▶ The task
Locate each line below that includes "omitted" and reproduce it.

══ Dataset excerpts

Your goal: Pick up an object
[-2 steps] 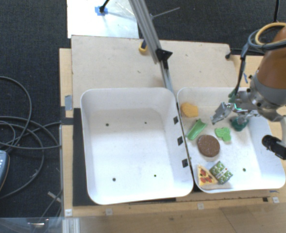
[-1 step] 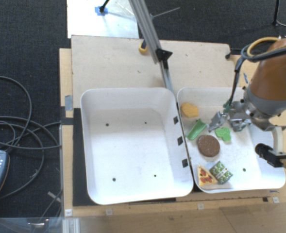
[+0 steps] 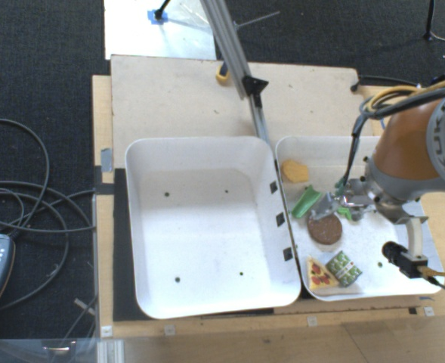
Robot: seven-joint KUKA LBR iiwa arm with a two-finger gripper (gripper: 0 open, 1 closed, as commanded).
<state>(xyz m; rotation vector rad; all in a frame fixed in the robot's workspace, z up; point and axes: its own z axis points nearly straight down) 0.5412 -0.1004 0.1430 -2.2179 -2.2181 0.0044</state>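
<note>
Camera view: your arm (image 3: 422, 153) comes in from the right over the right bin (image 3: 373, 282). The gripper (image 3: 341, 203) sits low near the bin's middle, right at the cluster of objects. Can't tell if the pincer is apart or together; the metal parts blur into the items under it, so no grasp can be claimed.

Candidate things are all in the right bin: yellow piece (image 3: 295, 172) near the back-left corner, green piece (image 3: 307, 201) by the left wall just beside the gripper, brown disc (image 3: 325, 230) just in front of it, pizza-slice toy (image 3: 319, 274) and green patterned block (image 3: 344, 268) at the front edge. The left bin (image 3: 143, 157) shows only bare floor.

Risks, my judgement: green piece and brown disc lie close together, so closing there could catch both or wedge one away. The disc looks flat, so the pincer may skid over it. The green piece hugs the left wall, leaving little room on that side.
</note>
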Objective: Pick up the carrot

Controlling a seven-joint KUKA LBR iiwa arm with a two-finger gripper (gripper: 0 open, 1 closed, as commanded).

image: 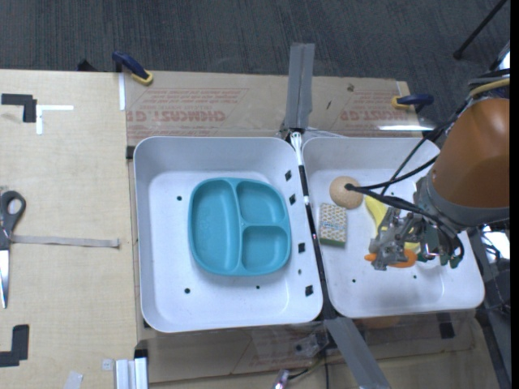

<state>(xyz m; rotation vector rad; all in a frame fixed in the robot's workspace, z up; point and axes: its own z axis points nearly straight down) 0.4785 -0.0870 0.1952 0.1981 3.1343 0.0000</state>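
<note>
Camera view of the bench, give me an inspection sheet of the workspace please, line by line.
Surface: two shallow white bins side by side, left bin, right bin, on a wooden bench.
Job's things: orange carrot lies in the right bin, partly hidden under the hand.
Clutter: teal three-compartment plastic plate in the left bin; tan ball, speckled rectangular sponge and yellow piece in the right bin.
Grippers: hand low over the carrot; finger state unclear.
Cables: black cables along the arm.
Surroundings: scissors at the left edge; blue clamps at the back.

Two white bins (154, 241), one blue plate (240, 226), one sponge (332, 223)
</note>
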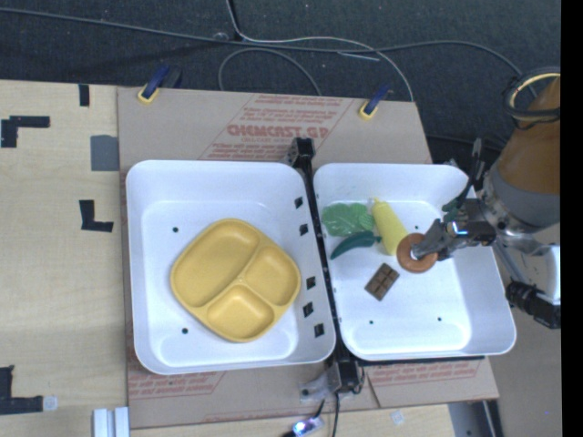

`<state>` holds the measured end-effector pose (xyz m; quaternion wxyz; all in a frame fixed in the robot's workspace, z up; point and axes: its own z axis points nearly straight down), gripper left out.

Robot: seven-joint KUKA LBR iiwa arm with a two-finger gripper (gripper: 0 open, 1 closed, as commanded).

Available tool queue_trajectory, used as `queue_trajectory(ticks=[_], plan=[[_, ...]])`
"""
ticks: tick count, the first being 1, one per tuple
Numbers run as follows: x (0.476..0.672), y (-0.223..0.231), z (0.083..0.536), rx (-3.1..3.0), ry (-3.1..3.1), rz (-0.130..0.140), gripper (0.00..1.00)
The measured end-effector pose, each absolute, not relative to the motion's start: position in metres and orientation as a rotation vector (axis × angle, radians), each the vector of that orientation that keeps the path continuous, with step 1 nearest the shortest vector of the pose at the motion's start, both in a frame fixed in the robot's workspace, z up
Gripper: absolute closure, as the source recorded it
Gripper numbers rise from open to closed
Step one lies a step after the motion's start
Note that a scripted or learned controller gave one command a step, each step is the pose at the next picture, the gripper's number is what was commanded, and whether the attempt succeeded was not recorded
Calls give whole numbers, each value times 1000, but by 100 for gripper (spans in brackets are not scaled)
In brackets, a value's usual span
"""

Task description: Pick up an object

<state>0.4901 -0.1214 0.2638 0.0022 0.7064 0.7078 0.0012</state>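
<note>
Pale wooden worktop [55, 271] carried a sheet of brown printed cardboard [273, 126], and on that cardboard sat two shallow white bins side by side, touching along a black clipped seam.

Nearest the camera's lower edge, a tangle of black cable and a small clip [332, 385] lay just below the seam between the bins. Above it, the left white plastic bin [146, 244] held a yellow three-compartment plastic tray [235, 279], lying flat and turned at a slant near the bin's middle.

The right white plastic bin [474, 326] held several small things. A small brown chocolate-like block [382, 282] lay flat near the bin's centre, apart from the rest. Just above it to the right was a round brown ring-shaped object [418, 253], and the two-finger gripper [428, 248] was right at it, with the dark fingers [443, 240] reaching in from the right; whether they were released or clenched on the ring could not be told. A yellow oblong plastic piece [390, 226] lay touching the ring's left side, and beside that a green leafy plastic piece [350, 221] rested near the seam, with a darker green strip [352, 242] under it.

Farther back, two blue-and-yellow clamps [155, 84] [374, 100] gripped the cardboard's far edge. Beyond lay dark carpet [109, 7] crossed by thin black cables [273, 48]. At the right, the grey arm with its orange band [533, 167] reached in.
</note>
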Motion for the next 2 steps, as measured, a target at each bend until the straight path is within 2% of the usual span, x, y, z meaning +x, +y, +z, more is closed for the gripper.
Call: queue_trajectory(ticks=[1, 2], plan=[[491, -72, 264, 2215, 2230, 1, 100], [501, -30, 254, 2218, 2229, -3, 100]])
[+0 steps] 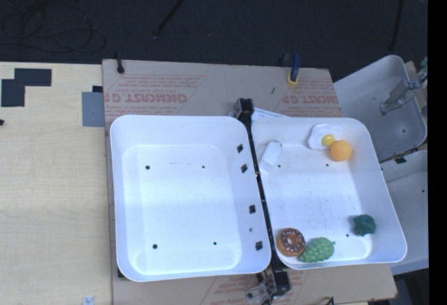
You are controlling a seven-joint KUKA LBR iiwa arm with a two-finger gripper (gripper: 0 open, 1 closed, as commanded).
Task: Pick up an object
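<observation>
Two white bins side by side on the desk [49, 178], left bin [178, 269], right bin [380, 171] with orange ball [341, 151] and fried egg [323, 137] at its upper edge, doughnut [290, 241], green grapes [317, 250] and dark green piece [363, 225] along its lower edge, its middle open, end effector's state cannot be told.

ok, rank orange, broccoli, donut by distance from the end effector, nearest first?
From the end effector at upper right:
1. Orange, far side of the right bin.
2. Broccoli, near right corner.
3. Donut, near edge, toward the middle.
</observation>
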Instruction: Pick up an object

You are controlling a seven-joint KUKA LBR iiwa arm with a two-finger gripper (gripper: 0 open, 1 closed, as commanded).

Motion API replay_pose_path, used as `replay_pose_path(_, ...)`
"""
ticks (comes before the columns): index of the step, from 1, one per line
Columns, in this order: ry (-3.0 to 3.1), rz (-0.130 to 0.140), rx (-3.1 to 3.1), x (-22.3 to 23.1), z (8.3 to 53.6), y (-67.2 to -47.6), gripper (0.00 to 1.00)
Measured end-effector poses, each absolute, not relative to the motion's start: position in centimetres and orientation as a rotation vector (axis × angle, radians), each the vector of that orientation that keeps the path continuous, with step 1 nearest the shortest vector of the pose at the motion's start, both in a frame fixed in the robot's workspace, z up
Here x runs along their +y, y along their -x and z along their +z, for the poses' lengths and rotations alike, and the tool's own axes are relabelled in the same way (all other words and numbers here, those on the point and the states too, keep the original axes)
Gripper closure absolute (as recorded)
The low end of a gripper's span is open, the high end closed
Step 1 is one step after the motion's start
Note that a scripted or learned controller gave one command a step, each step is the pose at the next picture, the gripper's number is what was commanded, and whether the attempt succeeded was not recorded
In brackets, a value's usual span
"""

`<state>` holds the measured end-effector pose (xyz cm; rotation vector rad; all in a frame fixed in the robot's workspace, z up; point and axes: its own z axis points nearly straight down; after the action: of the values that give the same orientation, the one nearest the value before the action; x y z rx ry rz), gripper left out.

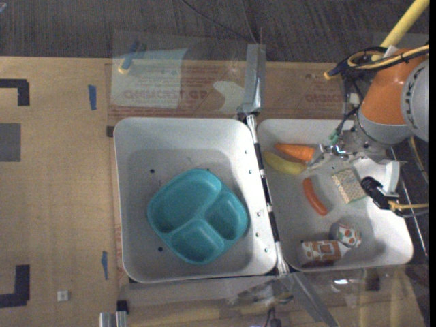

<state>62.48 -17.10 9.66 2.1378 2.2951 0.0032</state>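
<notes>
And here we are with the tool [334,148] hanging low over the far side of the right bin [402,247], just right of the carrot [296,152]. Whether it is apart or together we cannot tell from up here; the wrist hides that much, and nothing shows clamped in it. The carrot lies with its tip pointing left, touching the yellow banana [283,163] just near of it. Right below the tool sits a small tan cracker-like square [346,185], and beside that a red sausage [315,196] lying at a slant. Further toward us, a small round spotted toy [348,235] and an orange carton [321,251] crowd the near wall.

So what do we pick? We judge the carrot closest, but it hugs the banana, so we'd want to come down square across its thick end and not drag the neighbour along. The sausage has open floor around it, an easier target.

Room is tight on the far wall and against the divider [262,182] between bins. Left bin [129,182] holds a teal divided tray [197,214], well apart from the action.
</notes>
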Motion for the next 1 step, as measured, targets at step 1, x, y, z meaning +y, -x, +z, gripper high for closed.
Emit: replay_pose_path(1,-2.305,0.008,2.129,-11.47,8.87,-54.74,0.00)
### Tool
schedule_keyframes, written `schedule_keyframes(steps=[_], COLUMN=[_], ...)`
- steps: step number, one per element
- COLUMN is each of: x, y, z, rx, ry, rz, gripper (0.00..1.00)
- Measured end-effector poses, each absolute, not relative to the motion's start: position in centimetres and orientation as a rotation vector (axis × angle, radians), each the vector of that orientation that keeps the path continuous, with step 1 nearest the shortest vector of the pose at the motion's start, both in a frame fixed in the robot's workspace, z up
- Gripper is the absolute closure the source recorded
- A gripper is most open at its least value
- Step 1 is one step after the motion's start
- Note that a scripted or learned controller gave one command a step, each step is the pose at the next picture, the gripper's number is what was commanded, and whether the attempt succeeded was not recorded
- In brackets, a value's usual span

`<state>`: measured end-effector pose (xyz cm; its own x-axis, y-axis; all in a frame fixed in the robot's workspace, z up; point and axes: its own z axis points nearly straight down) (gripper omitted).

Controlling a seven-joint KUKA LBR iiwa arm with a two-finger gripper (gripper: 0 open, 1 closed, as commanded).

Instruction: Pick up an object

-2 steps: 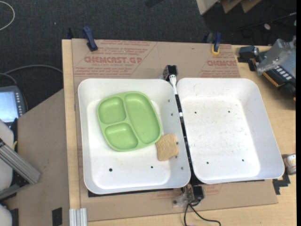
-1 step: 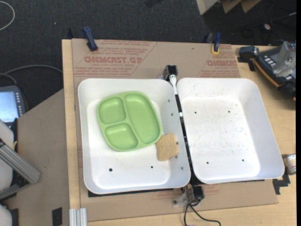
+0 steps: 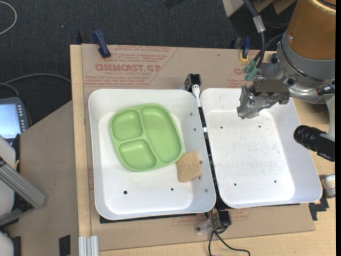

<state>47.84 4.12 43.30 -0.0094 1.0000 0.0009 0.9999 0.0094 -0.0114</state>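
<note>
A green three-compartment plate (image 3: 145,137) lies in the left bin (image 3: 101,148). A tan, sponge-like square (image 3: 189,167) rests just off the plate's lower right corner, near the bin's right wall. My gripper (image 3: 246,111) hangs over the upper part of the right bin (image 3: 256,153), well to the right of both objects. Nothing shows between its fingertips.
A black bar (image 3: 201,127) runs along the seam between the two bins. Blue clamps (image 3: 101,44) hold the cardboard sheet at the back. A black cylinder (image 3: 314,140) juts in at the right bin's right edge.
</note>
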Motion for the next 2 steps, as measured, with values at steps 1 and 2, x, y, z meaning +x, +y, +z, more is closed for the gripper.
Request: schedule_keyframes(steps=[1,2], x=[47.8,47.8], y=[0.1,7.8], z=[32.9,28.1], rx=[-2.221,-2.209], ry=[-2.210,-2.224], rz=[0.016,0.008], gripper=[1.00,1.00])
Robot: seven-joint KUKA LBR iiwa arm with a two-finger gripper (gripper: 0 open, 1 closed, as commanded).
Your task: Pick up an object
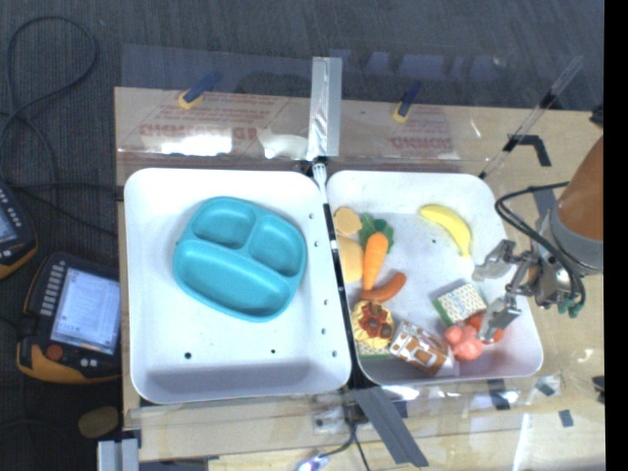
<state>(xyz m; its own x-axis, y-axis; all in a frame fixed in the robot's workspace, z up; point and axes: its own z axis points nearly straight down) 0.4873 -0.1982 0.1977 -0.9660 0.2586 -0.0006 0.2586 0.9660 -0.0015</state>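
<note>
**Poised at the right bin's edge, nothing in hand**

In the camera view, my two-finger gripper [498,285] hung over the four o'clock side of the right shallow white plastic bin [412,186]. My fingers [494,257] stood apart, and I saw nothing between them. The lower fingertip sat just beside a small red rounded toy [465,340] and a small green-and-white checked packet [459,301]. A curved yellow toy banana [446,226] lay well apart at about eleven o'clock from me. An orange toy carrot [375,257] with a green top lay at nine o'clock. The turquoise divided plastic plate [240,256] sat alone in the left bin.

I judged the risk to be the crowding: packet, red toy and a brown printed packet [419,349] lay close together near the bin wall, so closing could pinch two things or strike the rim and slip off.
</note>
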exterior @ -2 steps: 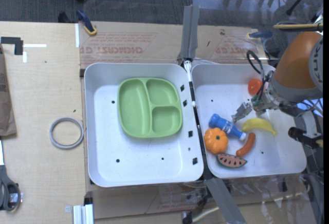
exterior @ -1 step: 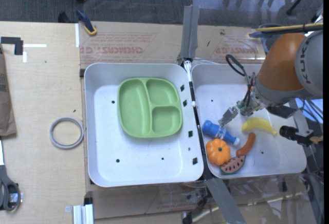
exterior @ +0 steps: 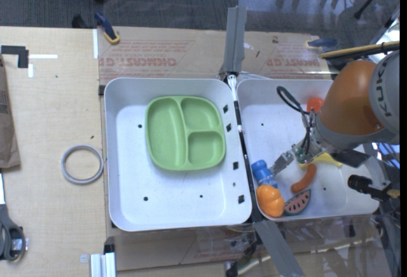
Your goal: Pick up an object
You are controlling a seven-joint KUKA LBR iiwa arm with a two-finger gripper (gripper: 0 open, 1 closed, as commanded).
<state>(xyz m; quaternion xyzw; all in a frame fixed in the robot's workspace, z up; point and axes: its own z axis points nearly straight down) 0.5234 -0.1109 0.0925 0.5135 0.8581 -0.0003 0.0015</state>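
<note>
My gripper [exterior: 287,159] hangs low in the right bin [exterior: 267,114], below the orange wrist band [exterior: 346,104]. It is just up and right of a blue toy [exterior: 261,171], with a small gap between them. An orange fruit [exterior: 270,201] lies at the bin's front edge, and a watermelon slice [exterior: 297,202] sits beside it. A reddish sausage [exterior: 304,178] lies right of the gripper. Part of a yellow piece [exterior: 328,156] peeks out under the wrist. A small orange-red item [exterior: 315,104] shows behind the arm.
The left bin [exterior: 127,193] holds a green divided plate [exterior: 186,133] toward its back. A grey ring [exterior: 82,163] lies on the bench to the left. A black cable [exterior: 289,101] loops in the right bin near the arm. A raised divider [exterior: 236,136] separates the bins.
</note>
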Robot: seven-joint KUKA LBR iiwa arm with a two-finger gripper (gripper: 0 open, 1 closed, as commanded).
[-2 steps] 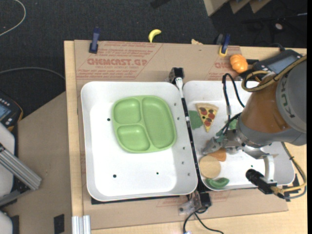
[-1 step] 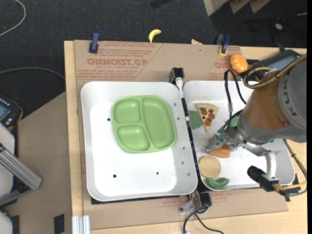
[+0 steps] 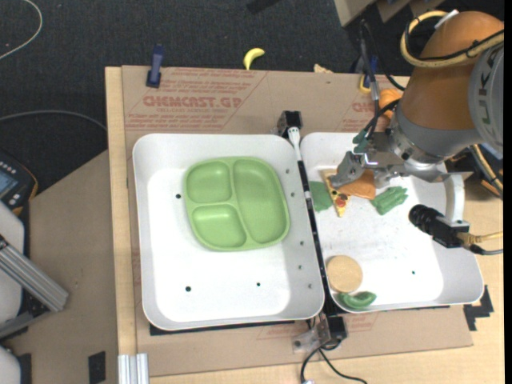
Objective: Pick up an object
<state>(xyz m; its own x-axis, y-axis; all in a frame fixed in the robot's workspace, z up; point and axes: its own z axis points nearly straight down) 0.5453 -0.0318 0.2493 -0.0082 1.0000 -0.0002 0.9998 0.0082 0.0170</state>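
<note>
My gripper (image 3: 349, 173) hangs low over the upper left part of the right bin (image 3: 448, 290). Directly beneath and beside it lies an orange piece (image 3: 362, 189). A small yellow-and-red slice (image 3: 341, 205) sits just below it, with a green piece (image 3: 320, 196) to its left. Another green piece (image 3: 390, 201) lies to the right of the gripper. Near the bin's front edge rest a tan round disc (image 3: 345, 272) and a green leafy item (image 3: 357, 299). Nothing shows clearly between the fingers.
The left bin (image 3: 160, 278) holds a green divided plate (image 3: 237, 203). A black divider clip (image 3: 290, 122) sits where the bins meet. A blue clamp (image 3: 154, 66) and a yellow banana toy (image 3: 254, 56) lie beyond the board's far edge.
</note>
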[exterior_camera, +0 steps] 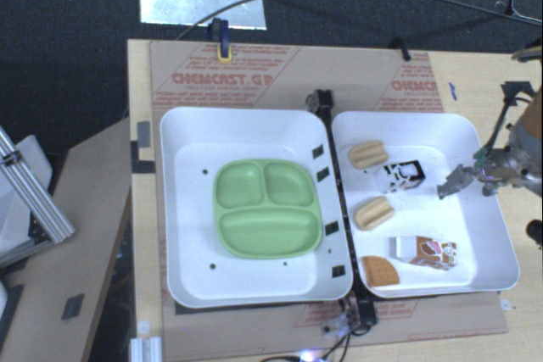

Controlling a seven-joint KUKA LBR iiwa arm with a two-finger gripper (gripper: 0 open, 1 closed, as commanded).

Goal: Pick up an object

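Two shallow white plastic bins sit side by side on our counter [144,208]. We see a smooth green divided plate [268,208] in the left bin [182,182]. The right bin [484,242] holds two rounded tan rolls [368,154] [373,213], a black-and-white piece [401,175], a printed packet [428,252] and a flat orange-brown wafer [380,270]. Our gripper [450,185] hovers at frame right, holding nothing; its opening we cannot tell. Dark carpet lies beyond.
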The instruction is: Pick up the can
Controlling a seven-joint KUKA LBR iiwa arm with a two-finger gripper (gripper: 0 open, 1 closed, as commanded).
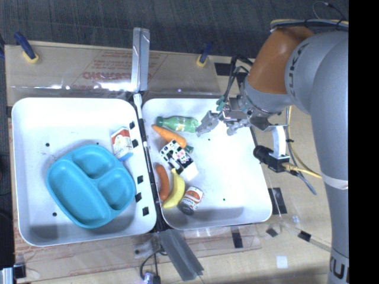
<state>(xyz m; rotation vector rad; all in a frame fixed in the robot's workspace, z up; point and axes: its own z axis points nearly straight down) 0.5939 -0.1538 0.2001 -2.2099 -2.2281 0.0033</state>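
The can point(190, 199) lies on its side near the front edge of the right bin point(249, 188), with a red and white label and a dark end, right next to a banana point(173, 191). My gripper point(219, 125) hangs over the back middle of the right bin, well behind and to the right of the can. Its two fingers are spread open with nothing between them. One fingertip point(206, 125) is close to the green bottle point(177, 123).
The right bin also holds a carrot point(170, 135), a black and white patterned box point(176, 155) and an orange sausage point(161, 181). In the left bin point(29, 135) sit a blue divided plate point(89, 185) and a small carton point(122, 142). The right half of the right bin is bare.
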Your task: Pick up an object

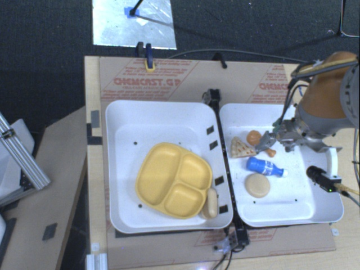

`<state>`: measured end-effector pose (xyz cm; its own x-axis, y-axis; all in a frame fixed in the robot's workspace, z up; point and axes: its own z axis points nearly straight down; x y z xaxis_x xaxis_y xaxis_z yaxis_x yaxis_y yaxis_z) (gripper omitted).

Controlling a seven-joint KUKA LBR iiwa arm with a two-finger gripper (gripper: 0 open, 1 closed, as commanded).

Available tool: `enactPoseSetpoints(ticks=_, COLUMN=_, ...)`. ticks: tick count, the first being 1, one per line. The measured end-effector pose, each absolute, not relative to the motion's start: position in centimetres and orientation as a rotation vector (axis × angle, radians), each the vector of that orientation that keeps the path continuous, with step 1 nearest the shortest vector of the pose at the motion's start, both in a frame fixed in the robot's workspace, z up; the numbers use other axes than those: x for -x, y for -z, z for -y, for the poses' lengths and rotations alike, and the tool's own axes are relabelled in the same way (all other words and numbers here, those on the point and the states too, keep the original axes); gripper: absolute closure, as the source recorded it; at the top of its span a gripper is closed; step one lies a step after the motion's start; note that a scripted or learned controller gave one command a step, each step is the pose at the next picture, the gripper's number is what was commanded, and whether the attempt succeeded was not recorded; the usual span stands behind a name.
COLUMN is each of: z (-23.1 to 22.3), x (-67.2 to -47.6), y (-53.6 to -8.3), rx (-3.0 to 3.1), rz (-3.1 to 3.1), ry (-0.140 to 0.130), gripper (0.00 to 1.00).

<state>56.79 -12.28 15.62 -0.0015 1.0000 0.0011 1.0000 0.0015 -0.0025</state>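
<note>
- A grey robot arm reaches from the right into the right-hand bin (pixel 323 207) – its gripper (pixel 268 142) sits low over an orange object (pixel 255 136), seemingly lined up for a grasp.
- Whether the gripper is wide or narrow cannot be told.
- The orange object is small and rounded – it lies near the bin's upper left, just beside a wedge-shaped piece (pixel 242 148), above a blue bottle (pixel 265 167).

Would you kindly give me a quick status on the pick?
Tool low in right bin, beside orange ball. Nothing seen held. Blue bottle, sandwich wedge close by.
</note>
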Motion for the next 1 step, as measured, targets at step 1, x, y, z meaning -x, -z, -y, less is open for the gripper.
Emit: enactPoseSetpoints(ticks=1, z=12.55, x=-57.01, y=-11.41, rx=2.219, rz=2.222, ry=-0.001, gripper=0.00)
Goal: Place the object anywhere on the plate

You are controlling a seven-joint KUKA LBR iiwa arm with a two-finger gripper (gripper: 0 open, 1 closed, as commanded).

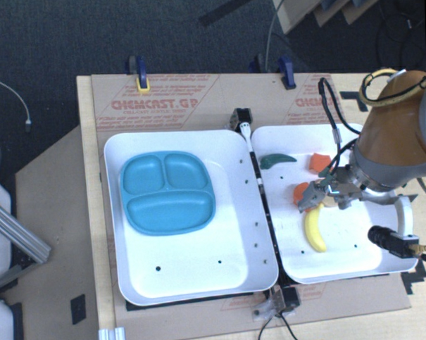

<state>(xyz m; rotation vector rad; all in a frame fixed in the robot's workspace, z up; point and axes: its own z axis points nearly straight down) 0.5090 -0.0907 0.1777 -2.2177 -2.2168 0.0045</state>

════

▶ Your response
`<state>`: measured end-effector pose (xyz cm; its own x-axis, y-axis; all in a frame fixed in the robot's workspace, z up; point and axes: its own z axis points nearly straight down) (gripper omitted).
`<state>`: measured end-effector pose (xyz cm; its own x-axis, y-axis; all in a frame fixed in the robot's workspace, z up; point and axes: its own z axis points nearly straight down; x y z xaxis_x xaxis_y xaxis_z yaxis_x yaxis_y yaxis_z) (gripper omitted).

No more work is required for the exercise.